*What you need to do*
The answer must be the full listing, repeated exactly.

*Dataset excerpt*
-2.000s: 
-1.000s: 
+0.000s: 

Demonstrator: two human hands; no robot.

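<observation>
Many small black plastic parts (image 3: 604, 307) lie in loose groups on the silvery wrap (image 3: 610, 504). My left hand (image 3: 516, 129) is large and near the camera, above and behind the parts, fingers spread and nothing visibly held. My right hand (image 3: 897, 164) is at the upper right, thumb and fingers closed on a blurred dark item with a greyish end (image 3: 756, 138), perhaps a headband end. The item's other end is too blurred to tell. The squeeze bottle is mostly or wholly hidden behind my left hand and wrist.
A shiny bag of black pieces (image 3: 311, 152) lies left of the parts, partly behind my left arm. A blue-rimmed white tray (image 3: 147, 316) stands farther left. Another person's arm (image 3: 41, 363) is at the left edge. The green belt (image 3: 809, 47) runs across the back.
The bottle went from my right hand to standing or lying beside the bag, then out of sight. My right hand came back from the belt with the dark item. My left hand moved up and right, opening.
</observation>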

*Result of the task*
-2.000s: 
-1.000s: 
+0.000s: 

Demonstrator: two human hands; no robot.

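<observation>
Many small black plastic parts (image 3: 604, 307) lie in loose groups on the silvery wrap (image 3: 610, 504). My left hand (image 3: 516, 129) is large and near the camera, above and behind the parts, fingers spread and nothing visibly held. My right hand (image 3: 897, 164) is at the upper right, thumb and fingers closed on a blurred dark item with a greyish end (image 3: 756, 138), perhaps a headband end. The item's other end is too blurred to tell. The squeeze bottle is mostly or wholly hidden behind my left hand and wrist.
A shiny bag of black pieces (image 3: 311, 152) lies left of the parts, partly behind my left arm. A blue-rimmed white tray (image 3: 147, 316) stands farther left. Another person's arm (image 3: 41, 363) is at the left edge. The green belt (image 3: 809, 47) runs across the back.
The bottle went from my right hand to standing or lying beside the bag, then out of sight. My right hand came back from the belt with the dark item. My left hand moved up and right, opening.
</observation>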

None of the exercise remains to be done.